Kirchheim. Es knirscht in den Bildern. Etwas beginnt zu kippen, etwas anderes zu schmelzen. Wachstum und Zerstörung gehen Hand in
 Hand; florale Prachtentfaltung begegnet urbaner Tristesse und steigert sich zur Explosion. Hinter allem lauert ein latentes Gefühl von Gefahr, und allmählich beginnt der Betrachter zu ahnen, wie reizvoll und gefährlich nah Schönheit und Schrecken in diesen Werken liegen.

Vielschichtig aufgeladen kommen die „Nachtbilder“ daher, die der Wendlinger Maler Armin Steudle aktuell im ersten Obergeschoss der Städtischen Galerie im Kornhaus zeigt. Das bewusste „In Beziehung setzen“ einander vermeintlich fremder Motive, das Erzielen gehaltvoller Dichte und reicher Textur aufgrund des Ineinanderwirkens malerischer Flächen und zeichnerischer Elemente ist charakteristisch für Steudles Schaffen und war auch in seinen Einzelausstellungen der letzten Jahre zu studieren: an seinen Stillleben in der Stuttgarter Galerie Eigenart ebenso wie an den exotischen und historischen Bildern, die im Kunstverein Weil der Stadt und der Städtischen Galerie Filderstadt zu sehen waren. Den Bildraum mittels serieller Reihung konflikthaft zu gliedern, zieht sich als roter Faden sogar durch das gesamte malerische Werk und reicht somit bis in die Siebzigerjahre zurück.

1951 in Kirchheim geboren, führte das Studium der Malerei Armin Steudle an die Stuttgarter und Pariser Kunstakademien. Parallel absolvierte er ein kunsthistorisches Studium bei dem Rembrandt-Spezialisten Werner Sumowski an der Universität Stuttgart.

So überrascht es auch nicht, dass der Maler sich immer wieder mit entsprechender Sachkenntnis aus dem Fundus der Kunstgeschichte bedient. Im Kirchheimer Kornhaus zitiert Steudle Hokusais berühmte Woge als Umrisszeichnung und lässt sie einen von katastrophal zerstörter Architektur gefüllten Bildraum überlagern. Andernorts sind ebenfalls von gewaltiger Dynamik geprägte Wellen zu entdecken; diesmal handelt es sich um ein stark hochgezoomtes Detail einer Illustration von Gustave Doré.

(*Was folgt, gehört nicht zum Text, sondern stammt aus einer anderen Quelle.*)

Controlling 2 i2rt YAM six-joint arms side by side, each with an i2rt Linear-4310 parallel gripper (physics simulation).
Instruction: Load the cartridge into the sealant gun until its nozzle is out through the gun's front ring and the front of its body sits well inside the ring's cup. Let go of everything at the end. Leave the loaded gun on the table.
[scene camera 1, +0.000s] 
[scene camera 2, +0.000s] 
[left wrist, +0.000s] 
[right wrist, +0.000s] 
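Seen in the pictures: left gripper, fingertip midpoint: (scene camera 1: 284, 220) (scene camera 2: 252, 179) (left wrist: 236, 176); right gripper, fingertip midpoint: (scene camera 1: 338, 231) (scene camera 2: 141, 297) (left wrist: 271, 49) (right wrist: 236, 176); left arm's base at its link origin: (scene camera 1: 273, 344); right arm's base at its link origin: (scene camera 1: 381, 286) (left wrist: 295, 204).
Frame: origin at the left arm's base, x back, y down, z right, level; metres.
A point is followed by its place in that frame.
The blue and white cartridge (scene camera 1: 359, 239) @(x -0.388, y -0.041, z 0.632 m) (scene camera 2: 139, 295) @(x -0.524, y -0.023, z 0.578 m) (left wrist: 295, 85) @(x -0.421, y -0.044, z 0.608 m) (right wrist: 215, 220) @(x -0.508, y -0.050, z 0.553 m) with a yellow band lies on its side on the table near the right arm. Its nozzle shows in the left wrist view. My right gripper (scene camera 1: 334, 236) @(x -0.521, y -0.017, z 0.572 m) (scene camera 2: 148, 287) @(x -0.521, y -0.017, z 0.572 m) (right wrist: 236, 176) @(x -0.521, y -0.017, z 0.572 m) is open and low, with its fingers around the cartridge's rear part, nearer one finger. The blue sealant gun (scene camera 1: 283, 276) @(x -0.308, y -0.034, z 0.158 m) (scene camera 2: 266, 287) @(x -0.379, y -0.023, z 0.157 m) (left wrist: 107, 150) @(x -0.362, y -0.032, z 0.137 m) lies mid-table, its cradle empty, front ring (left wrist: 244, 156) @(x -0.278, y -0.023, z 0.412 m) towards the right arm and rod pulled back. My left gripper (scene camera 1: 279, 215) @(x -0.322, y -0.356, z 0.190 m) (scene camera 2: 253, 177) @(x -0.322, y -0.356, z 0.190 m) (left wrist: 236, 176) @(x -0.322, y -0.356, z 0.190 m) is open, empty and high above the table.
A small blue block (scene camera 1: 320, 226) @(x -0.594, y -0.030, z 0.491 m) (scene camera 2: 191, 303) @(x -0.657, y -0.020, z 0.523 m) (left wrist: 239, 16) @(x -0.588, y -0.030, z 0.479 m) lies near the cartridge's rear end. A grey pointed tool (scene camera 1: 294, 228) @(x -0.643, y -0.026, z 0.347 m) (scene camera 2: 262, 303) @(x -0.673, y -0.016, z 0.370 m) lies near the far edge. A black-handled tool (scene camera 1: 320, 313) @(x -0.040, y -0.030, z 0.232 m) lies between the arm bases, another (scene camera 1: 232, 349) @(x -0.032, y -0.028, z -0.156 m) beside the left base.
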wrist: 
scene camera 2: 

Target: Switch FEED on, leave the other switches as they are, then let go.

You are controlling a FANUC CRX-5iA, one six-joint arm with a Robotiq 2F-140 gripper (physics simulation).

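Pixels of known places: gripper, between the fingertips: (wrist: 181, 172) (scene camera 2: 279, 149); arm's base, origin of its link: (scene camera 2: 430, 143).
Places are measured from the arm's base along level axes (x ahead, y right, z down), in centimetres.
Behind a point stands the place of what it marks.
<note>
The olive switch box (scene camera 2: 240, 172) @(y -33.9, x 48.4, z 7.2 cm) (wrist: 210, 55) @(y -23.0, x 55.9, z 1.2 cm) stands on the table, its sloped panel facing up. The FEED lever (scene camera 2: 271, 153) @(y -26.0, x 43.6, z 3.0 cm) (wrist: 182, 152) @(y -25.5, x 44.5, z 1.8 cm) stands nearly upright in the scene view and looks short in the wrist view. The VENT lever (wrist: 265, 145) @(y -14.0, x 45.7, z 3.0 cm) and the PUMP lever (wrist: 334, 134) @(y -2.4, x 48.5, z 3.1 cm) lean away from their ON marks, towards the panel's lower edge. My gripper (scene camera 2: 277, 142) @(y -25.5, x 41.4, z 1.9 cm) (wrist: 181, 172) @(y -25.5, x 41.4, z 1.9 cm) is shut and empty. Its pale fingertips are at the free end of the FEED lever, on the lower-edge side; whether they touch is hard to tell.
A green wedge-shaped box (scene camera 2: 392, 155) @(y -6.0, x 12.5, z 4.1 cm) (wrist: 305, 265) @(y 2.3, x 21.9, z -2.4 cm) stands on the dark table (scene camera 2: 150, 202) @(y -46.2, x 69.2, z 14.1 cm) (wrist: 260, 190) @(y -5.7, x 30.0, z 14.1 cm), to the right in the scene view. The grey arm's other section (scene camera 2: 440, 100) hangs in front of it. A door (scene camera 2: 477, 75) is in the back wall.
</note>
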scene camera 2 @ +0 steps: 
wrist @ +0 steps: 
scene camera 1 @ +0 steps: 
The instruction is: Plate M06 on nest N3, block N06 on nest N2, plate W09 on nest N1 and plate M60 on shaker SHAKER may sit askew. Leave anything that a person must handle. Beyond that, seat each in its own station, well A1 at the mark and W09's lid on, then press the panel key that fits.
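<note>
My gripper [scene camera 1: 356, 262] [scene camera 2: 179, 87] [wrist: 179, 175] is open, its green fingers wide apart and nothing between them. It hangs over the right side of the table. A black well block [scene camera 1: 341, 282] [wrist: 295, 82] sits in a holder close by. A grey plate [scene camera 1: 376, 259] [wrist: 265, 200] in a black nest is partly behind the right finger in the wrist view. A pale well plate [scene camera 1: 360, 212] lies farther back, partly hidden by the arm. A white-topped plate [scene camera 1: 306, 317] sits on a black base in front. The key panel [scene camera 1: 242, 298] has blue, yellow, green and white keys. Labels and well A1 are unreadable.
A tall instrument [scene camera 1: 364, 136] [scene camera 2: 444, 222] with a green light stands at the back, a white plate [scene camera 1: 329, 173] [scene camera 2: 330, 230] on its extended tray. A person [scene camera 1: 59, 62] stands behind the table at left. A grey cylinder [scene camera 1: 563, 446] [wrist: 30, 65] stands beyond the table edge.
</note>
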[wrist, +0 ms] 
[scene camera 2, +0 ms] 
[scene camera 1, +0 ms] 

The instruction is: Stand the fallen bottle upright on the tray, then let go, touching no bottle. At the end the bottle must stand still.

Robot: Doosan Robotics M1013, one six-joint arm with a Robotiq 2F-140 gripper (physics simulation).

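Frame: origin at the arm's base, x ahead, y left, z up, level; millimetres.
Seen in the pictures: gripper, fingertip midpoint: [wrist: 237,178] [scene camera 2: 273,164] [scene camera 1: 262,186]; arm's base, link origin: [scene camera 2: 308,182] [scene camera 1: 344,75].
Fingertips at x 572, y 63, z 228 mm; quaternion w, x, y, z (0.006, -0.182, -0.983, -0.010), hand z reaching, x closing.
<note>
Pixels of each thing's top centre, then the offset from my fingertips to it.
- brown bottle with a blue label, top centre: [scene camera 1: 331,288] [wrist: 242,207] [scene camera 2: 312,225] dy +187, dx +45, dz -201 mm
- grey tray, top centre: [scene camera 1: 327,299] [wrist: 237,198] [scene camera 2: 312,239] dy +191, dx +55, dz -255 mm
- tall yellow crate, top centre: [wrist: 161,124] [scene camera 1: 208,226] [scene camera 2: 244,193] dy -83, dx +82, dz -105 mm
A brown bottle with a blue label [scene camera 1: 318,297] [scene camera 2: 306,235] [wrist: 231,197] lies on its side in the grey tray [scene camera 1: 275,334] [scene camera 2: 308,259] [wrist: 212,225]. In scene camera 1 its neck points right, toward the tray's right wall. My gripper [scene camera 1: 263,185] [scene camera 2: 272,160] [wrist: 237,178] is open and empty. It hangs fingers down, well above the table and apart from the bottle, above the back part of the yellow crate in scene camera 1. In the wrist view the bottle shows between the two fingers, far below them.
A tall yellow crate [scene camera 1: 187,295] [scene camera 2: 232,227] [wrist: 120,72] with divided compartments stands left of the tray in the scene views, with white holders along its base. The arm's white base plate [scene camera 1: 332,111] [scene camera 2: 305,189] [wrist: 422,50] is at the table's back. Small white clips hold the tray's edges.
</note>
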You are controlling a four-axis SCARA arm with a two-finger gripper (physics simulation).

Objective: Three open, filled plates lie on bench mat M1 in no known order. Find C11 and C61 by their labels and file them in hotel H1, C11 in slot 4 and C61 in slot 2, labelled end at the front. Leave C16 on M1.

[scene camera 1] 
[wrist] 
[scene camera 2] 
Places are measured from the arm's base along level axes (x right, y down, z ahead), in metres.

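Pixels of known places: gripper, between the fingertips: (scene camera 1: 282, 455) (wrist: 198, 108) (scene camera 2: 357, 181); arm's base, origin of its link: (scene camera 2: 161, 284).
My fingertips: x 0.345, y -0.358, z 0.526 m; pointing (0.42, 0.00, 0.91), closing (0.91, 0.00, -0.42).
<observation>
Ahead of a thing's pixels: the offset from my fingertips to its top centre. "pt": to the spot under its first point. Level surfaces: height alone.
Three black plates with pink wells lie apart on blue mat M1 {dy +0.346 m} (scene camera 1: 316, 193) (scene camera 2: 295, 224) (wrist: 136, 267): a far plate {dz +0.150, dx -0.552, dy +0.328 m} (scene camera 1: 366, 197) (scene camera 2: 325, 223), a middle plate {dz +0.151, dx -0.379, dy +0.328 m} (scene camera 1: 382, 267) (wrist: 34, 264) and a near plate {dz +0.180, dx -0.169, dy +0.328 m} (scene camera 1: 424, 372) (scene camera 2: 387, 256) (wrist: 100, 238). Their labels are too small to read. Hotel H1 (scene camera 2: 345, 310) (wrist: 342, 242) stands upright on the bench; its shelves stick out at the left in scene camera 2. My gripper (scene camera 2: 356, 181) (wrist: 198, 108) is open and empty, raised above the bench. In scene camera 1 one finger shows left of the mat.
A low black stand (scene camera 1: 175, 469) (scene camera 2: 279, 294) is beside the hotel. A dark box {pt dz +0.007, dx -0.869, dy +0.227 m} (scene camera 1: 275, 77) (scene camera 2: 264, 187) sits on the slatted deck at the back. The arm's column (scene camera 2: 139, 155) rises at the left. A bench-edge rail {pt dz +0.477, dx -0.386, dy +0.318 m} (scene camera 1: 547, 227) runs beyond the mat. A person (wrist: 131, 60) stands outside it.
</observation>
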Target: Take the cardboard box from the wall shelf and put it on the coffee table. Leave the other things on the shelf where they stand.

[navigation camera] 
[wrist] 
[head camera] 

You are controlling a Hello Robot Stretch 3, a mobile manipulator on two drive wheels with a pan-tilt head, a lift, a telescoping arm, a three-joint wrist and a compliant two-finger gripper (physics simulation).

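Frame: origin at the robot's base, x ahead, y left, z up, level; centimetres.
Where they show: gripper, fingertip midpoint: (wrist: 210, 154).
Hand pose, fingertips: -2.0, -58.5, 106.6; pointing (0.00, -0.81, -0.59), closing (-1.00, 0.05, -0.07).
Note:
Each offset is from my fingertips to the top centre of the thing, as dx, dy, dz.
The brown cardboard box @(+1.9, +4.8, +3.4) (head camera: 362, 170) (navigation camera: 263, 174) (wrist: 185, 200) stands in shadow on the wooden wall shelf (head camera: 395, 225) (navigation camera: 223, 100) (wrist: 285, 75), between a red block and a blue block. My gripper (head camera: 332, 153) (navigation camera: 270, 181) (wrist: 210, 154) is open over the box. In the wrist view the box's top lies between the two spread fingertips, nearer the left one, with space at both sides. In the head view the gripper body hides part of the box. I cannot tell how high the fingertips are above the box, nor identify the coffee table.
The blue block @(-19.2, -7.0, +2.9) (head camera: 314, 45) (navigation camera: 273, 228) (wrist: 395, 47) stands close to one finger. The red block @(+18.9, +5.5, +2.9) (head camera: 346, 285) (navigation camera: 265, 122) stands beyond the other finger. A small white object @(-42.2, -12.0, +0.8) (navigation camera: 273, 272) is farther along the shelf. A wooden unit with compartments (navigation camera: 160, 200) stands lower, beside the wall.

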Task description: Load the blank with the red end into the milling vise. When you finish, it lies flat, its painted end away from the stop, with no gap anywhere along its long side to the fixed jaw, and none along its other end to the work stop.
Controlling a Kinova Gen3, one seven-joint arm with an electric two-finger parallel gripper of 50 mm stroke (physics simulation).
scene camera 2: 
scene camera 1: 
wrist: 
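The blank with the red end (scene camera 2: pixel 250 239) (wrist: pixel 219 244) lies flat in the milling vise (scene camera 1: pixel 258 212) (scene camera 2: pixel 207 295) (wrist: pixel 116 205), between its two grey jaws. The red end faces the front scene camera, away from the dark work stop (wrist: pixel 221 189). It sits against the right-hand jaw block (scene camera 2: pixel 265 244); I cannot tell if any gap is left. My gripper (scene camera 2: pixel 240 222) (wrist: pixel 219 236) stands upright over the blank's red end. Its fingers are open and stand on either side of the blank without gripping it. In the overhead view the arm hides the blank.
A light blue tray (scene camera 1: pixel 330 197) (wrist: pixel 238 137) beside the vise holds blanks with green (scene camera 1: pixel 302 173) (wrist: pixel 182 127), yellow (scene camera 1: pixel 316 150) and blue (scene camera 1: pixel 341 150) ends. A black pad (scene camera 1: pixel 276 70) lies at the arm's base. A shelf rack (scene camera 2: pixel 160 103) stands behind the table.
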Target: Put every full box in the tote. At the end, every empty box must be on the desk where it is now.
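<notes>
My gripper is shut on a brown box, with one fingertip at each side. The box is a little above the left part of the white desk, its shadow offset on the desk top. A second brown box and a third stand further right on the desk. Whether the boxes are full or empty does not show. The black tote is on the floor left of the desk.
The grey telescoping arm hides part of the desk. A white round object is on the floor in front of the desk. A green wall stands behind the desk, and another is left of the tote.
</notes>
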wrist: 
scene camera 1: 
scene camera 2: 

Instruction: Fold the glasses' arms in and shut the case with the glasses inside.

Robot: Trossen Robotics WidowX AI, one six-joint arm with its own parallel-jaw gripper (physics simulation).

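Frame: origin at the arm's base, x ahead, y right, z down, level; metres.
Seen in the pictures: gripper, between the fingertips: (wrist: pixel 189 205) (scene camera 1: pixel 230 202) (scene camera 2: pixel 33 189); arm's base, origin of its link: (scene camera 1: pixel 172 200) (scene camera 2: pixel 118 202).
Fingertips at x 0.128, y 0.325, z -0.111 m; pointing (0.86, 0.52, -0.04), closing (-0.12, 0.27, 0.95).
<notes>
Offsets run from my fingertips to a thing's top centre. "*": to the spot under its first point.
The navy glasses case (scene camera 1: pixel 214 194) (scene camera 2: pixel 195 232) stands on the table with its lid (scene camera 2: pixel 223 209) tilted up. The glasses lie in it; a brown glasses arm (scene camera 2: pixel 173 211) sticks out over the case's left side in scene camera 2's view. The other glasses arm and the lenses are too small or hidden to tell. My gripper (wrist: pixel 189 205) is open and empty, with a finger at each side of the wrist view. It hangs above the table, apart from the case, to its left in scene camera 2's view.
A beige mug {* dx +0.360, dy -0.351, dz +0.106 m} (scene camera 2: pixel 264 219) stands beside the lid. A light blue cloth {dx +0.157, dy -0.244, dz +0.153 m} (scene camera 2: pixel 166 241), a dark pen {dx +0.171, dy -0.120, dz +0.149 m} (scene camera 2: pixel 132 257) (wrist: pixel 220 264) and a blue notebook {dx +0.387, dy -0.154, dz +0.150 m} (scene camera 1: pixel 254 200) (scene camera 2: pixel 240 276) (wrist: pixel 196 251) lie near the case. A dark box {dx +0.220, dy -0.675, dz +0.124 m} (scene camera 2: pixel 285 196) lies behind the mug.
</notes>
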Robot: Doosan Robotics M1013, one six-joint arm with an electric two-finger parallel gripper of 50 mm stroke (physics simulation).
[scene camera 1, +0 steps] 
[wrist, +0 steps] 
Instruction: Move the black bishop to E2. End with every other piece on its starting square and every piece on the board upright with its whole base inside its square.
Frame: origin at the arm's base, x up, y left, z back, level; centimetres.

Neben solch tradierten Bildvorlagen inspirieren Armin Steudle auch Fotografien zeitgenössischer Medien, die er der Presse oder dem Internet entnimmt. Diese gesuchten und gefundenen Vorlagen erachtet der Künstler oftmals für inhaltsreicher als die selbst gestrickte Fiktion. Steudles künstlerische Leistung ist also nicht im bloßen Erfinden von Bildmotiven zu verorten, vielmehr in deren souveränen malerischen Umsetzung und Verwandlung, die aller Gegensätzlichkeit zum Trotz stets zu einer ausgewogenen Bildkomposition führt, und in der Lage ist, auch Disparates zu vermitteln und in eine hartkantige, teils fragile Form der Harmonie zu setzen.

Die Ausstellung „Armin Steudle – Nachtbilder“ ist noch bis einschließlich Sonntag, 19. Februar, im ersten Obergeschoss der Städtischen Galerie im Kornhaus zu sehen.